Incredibly selfish as it might seem, I think that too many of my mortality thoughts up to that point had had more to do with my anxiety about not getting far enough down my "list" than about what kind of mess I would be leaving behind me if I popped off prematurely. Now I've had this epiphany. I have to look after myself not only because there's much left for me to accomplish in this world, but perhaps even more so because I have this immense responsibility to help these incredible little beings along the way to a half-decent life. I've got kids under the age of 5. Unless I stop screwing up right now, they may not have a dad through their teenage years.

So.

Boring as this may be, I'm now determined to make some serious changes to my lifestyle, in hopes that it isn't too late to prolong my life a little, and improve my ability to deal with everything lying directly in my path. I'm tired of waking up tired, and feeling the ache in my knees from carrying so much fat, and feeling like there's a risk that if I step off a stair awkwardly I'm going to break and ankle, and all of the million other things that follow from the fact that I eat and drink too much and don't move around enough.
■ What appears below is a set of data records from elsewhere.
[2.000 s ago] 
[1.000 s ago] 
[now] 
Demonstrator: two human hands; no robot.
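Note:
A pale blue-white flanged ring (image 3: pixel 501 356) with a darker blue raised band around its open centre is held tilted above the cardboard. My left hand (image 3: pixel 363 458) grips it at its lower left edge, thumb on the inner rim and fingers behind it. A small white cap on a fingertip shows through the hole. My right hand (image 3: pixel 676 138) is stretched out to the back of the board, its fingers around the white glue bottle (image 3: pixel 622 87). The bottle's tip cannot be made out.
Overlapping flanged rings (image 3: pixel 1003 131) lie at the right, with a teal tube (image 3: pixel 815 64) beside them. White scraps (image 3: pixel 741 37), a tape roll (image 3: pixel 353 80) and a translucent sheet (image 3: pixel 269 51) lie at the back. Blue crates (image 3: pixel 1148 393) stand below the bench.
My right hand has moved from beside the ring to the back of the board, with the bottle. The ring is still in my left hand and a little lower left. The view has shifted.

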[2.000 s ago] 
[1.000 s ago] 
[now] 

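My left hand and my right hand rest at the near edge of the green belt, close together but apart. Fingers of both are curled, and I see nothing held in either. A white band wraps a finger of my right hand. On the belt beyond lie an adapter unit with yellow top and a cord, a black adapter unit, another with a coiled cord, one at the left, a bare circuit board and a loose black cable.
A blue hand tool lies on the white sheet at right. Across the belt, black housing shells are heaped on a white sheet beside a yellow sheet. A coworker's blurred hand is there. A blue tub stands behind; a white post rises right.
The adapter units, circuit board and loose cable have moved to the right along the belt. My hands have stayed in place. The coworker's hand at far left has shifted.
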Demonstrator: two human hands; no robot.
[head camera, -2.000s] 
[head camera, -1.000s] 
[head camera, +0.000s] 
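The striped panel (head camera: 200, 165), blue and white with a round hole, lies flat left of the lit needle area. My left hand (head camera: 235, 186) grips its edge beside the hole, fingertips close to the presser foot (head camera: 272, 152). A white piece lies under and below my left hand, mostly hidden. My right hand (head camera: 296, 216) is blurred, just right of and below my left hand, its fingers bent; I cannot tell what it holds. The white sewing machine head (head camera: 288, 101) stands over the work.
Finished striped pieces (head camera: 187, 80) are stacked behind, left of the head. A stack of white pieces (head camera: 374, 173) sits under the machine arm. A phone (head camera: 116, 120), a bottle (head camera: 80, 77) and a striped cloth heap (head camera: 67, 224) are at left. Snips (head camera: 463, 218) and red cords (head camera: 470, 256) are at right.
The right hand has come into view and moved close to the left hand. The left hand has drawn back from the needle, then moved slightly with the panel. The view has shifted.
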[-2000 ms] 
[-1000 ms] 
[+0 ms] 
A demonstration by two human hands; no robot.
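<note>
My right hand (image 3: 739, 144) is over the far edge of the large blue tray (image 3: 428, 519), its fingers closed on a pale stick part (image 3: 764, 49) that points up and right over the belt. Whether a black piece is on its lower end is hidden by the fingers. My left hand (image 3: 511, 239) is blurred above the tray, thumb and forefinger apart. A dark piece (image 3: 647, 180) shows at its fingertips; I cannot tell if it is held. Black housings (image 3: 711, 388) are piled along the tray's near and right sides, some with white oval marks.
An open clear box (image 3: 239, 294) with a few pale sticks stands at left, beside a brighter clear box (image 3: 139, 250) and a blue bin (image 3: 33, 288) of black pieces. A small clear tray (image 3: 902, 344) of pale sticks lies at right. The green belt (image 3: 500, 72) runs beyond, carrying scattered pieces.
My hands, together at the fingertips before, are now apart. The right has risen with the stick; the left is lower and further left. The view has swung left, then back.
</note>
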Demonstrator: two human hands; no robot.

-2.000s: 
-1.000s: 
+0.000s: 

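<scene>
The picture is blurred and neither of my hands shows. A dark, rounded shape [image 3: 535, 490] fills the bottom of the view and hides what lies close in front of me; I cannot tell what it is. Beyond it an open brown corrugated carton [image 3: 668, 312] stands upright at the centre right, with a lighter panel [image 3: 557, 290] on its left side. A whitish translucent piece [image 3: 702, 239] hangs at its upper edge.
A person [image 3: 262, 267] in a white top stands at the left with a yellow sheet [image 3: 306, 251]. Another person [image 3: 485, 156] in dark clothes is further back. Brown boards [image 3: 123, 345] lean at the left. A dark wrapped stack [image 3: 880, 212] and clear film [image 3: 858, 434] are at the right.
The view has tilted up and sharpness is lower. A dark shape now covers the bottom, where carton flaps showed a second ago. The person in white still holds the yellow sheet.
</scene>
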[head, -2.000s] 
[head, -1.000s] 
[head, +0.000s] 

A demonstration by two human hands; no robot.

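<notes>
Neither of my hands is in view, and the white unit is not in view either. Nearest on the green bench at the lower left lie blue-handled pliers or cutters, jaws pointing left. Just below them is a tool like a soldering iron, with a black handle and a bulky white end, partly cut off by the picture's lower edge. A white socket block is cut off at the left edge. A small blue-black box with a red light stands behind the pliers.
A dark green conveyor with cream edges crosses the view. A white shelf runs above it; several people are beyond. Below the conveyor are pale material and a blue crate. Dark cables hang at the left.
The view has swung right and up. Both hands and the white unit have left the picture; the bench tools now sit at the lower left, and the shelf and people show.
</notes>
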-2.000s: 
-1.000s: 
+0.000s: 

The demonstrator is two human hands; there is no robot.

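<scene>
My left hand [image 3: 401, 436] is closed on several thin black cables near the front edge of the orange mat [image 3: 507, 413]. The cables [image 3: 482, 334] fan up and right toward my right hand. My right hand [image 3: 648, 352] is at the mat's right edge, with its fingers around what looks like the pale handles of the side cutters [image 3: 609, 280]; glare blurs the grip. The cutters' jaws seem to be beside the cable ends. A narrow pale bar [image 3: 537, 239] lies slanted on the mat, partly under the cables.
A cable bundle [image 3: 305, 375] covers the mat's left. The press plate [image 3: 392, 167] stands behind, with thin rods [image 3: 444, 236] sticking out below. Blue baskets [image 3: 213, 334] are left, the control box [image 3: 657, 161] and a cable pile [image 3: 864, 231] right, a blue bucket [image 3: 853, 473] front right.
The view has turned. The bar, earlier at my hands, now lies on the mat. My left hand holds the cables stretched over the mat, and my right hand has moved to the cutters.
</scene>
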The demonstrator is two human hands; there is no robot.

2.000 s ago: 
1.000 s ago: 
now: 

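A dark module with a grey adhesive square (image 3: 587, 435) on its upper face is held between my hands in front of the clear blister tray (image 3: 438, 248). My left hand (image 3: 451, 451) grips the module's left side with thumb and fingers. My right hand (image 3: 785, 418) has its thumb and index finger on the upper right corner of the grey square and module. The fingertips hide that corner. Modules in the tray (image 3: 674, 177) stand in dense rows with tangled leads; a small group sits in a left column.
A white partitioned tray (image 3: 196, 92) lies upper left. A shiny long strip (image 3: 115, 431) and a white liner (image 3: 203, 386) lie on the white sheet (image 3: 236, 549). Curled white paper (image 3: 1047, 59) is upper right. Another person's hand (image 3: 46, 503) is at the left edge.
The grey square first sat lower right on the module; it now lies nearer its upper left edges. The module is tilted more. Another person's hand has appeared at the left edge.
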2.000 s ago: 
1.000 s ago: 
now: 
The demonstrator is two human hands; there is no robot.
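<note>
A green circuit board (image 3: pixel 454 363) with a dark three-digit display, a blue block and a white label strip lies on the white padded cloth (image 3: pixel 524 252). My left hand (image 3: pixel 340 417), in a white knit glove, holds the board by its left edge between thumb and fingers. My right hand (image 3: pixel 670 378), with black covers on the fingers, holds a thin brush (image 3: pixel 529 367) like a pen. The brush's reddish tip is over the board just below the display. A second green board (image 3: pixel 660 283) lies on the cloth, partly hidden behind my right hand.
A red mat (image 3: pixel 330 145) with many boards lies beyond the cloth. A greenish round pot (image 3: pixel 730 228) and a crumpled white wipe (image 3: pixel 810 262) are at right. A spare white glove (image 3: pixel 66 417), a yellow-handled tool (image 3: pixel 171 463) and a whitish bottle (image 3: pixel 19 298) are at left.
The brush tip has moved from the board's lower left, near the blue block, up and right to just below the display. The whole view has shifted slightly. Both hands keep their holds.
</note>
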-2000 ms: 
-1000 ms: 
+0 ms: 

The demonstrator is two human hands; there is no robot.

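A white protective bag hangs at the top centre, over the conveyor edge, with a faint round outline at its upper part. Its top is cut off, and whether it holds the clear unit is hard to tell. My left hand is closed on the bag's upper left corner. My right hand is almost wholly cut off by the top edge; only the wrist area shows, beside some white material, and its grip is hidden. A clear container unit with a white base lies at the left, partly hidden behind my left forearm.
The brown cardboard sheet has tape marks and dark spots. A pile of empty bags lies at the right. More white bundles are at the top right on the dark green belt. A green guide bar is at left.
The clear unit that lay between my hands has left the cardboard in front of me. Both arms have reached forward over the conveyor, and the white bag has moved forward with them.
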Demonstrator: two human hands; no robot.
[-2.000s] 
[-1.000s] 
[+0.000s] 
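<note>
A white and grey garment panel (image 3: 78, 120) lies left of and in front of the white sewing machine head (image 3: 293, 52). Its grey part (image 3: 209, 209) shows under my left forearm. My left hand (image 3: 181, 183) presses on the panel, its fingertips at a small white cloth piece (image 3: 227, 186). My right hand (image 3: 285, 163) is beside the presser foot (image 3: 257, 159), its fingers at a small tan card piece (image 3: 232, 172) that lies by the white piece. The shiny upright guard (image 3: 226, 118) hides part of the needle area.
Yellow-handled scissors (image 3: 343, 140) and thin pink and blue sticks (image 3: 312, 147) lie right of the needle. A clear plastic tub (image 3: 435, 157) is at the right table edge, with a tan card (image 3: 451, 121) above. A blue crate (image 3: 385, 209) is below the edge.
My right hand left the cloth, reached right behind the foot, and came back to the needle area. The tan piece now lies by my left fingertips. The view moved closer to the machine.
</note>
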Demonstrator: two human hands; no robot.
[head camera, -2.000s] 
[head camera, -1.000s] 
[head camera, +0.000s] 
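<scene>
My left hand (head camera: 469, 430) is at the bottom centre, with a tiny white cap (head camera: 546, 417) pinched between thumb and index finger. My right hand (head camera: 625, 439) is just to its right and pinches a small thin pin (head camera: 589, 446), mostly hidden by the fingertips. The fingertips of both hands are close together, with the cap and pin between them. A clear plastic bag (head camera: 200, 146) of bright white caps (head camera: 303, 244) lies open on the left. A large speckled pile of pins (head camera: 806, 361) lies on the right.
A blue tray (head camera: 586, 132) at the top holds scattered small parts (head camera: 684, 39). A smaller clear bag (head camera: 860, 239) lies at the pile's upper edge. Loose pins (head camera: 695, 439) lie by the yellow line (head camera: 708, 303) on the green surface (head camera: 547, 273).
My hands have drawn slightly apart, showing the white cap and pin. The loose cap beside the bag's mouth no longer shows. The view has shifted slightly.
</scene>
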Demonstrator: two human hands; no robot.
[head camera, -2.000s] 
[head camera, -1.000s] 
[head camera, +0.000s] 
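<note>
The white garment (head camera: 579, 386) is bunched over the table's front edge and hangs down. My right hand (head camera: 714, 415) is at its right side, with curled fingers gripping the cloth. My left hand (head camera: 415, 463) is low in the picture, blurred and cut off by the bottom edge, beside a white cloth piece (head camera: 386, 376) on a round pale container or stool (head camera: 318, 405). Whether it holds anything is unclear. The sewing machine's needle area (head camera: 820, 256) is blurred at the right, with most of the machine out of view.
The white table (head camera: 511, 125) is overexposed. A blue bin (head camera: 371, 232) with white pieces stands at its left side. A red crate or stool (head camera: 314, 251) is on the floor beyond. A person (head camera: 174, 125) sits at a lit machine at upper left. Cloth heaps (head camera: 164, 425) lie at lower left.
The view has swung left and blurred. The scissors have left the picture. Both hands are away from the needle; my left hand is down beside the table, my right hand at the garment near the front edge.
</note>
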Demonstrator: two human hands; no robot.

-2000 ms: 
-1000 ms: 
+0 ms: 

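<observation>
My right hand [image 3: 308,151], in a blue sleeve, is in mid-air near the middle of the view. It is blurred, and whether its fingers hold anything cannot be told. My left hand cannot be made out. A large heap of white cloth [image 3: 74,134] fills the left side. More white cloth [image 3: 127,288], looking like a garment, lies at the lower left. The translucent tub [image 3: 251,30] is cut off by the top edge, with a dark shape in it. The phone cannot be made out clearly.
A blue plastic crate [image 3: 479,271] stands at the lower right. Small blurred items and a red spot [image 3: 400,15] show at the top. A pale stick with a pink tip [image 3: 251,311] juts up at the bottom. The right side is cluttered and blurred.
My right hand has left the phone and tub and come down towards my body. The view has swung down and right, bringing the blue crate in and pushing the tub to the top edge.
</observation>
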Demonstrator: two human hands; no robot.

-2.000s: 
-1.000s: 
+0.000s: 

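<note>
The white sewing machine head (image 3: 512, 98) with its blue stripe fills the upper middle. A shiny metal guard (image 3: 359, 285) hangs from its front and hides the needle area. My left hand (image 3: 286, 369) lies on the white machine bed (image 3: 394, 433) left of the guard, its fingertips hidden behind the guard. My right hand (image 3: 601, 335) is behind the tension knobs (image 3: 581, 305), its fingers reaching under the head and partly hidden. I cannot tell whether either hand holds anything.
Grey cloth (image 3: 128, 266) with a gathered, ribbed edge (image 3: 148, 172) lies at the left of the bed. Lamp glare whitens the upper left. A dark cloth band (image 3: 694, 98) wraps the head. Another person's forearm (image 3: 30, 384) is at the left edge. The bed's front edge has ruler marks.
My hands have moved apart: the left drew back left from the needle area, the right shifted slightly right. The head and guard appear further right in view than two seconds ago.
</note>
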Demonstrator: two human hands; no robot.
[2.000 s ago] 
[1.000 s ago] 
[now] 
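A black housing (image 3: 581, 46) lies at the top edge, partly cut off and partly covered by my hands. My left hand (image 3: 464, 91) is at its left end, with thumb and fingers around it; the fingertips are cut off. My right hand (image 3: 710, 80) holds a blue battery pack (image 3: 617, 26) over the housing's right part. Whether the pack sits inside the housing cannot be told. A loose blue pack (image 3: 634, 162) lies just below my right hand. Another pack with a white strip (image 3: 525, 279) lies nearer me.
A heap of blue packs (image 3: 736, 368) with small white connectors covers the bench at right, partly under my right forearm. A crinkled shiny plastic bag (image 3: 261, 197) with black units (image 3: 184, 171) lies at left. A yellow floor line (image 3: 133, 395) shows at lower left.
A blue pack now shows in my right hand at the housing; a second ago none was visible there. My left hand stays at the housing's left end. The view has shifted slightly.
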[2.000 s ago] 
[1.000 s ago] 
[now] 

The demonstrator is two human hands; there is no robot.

It's got to change, and -- sorry -- it's going to get talked about here.

Thursday, July 24, 2008

Emptying the nest

Sad to see my last post was about galumphing on the trail given that shortly after this I tore a calf muscle (dancing) and have not been able to galumph at all since then.

Summer proceeds apace, though it was great to have a server in a restaurant yesterday tell me we're not at the halfway point yet.

Emptying the nest. Oldest offspring just got a job in Toronto. Only for 4 months but still....

Second oldest going away to university.

So in September we'll be down to a household of only SIX. I'll be rattling around empty hallways like Kierkegaard.

Tuesday, July 08, 2008

hot as hades

And yet still I've galumphed down the trail and earned the beer I'll sip tonight at the James Taylor concert.